Task details
Copy the records below in full, keeping each word as it is but omitting the pictures.

Collected data

■ ■ ■

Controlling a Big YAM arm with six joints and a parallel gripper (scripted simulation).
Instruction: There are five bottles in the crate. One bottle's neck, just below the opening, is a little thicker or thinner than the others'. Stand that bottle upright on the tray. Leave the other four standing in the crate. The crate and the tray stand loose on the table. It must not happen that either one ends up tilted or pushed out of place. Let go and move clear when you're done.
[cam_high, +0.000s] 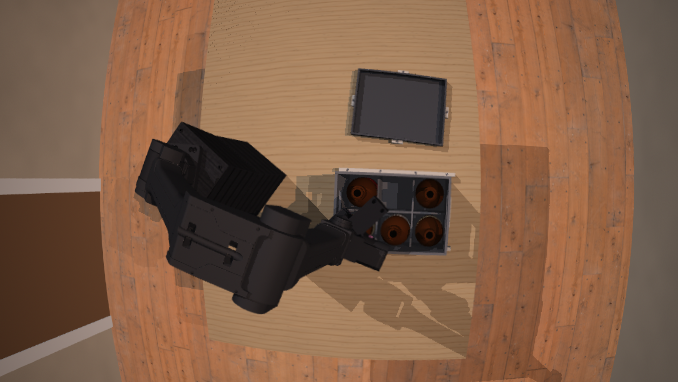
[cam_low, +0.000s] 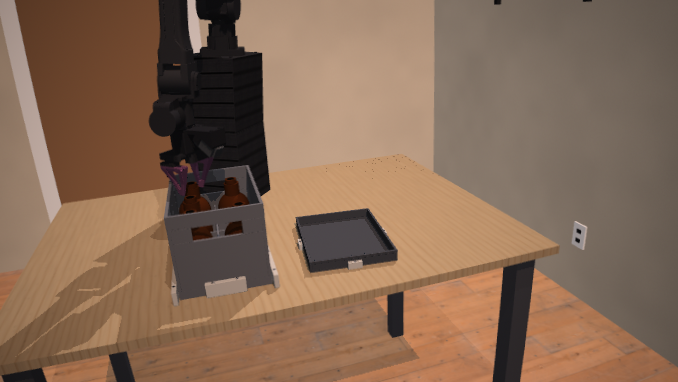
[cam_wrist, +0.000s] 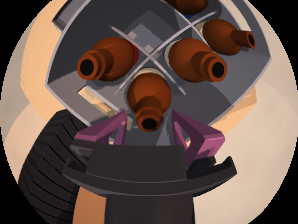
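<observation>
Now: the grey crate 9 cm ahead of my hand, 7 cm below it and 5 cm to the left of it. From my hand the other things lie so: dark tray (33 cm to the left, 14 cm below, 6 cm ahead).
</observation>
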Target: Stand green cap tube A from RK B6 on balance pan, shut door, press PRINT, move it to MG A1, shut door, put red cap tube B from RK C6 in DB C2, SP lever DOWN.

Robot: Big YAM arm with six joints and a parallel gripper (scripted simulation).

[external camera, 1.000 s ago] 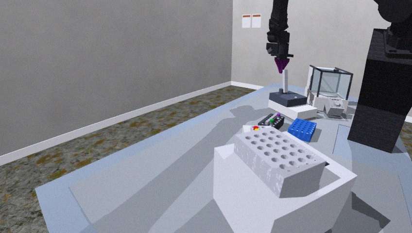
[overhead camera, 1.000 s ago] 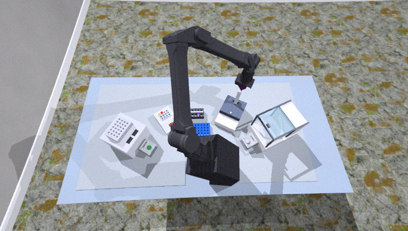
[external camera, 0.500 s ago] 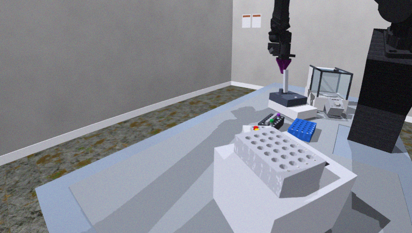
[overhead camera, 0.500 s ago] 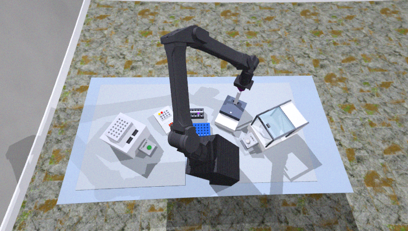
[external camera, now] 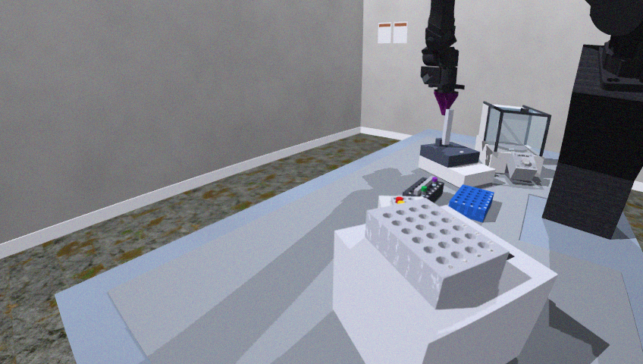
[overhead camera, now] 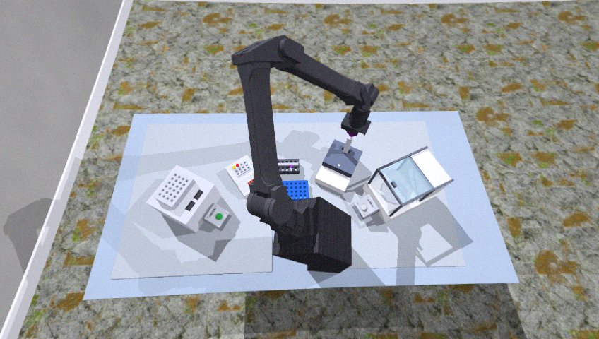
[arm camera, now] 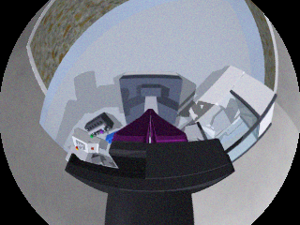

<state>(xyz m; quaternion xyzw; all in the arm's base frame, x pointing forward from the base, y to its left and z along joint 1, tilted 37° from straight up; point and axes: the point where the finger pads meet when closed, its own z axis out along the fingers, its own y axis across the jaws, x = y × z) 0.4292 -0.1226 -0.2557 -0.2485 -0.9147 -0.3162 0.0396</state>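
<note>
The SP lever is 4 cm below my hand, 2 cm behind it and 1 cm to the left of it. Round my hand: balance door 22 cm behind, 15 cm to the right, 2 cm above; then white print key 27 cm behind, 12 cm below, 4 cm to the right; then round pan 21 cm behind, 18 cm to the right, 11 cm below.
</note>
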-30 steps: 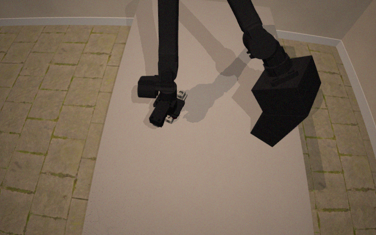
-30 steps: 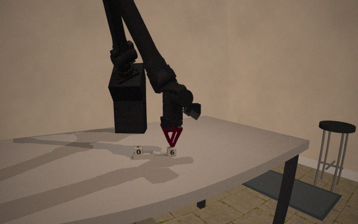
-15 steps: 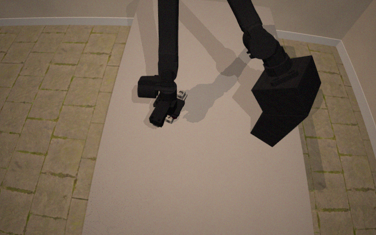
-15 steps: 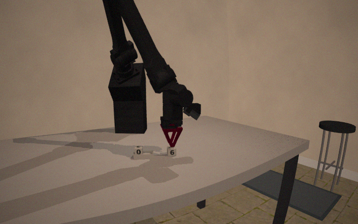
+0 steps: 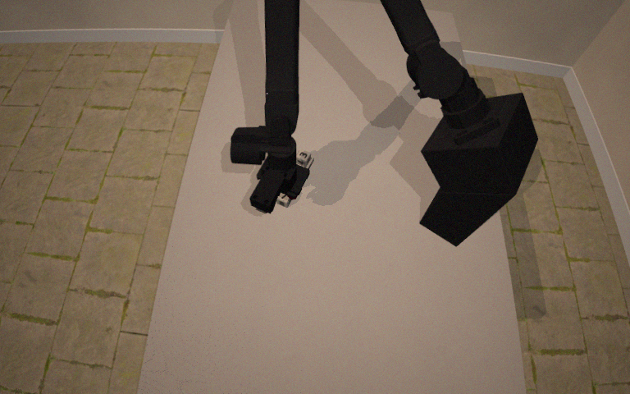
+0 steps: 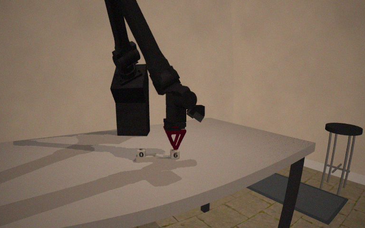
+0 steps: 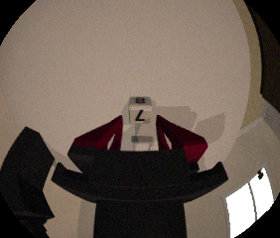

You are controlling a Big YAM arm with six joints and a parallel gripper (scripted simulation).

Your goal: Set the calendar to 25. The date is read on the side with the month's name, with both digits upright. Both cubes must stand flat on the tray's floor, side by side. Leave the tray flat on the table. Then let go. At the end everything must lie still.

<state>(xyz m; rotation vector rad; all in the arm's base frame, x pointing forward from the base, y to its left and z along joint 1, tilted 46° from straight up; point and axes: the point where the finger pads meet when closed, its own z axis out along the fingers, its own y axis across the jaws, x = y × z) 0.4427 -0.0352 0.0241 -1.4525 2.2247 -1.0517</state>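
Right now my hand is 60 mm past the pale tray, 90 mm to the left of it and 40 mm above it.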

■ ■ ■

Answer to the problem
Controlling a Big YAM arm with six joints and a parallel gripper (scripted simulation).
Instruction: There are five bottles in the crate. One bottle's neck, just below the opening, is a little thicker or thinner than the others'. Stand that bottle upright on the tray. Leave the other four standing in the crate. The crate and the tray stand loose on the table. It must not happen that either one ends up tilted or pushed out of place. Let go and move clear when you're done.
[cam_high, +0.000s] 
[cam_low, +0.000s] 
[cam_wrist, +0.000s] 
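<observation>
Now: the grey crate 9 cm ahead of my hand, 7 cm below it and 5 cm to the left of it. From my hand the other things lie so: dark tray (33 cm to the left, 14 cm below, 6 cm ahead).
</observation>
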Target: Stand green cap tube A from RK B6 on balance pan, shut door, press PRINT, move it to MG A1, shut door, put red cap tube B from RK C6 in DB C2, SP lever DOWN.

Robot: Big YAM arm with six joints and a parallel gripper (scripted simulation).

[external camera, 1.000 s ago] 
[overhead camera, 1.000 s ago] 
[external camera, 0.500 s ago] 
[overhead camera, 0.500 s ago] 
[external camera, now] 
[overhead camera, now] 
[arm camera, now] 

<state>(xyz m; quaternion xyzw; all in the arm's base frame, x pointing forward from the base, y to its left and z along joint 1, tilted 37° from straight up; point and axes: the point where the finger pads meet when closed, its own z axis out along the fingers, its own y axis across the jaws, x = y × z) 0.4292 -0.1226 -0.2557 -0.2485 -0.9147 -0.3162 0.0396</state>
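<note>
The SP lever is 4 cm below my hand, 2 cm behind it and 1 cm to the left of it. Round my hand: balance door 22 cm behind, 15 cm to the right, 2 cm above; then white print key 27 cm behind, 12 cm below, 4 cm to the right; then round pan 21 cm behind, 18 cm to the right, 11 cm below.
</note>
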-30 steps: 
-30 steps: 
-15 steps: 
-15 steps: 
+0 steps: 
+0 steps: 
+0 steps: 

You are controlling a Big YAM arm with six joints and a parallel gripper (scripted simulation).

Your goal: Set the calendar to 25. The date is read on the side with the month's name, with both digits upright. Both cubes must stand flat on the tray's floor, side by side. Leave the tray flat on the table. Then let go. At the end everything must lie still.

<state>(xyz m; rotation vector rad; all in the arm's base frame, x pointing forward from the base, y to its left and z along joint 1, tilted 46° from straight up; point and axes: the point where the finger pads meet when closed, its own z axis out along the fingers, its own y axis across the jaws, x = y × z) 0.4427 -0.0352 0.0241 -1.4525 2.2247 -1.0517</state>
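Right now my hand is 60 mm past the pale tray, 90 mm to the left of it and 40 mm above it.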

What was asked for in the exercise is now done.